(DATASET EXCERPT)

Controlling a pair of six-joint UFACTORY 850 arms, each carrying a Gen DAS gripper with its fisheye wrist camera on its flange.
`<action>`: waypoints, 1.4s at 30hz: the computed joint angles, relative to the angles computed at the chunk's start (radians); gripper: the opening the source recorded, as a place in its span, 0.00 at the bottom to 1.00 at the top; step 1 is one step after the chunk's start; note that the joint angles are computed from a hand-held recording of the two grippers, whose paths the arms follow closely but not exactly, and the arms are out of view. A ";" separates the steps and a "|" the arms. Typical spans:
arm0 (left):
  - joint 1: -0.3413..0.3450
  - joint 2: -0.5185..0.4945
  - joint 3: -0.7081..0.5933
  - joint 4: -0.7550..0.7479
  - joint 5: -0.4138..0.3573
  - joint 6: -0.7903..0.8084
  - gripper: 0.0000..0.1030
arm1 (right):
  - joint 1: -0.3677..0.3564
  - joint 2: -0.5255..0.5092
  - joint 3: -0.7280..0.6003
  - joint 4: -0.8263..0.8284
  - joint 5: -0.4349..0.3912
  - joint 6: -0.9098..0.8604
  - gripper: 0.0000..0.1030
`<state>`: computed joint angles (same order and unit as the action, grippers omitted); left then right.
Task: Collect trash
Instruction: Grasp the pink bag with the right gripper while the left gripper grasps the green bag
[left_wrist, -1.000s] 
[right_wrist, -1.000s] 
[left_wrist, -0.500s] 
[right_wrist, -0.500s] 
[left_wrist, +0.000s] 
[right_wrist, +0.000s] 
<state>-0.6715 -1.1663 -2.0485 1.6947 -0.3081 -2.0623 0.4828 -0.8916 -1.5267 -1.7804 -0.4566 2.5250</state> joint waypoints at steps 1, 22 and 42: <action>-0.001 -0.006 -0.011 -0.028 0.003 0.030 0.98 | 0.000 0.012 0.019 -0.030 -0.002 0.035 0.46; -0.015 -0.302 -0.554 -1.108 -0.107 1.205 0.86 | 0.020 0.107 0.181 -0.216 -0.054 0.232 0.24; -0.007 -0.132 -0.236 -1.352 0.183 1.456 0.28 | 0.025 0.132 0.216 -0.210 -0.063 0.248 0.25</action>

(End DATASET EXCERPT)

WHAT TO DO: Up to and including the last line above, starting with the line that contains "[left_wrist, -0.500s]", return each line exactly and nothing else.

SOLUTION FOR THIS PROBLEM:
[left_wrist, -0.500s] 
[right_wrist, -0.500s] 
[left_wrist, +0.000s] 
[right_wrist, +0.000s] 
<state>-0.6715 -1.1663 -2.0485 1.6947 -0.3081 -2.0623 0.4828 -0.8916 -1.5267 -1.7804 -0.4566 2.5250</state> joint waypoints at steps 1, 22 and 42: <action>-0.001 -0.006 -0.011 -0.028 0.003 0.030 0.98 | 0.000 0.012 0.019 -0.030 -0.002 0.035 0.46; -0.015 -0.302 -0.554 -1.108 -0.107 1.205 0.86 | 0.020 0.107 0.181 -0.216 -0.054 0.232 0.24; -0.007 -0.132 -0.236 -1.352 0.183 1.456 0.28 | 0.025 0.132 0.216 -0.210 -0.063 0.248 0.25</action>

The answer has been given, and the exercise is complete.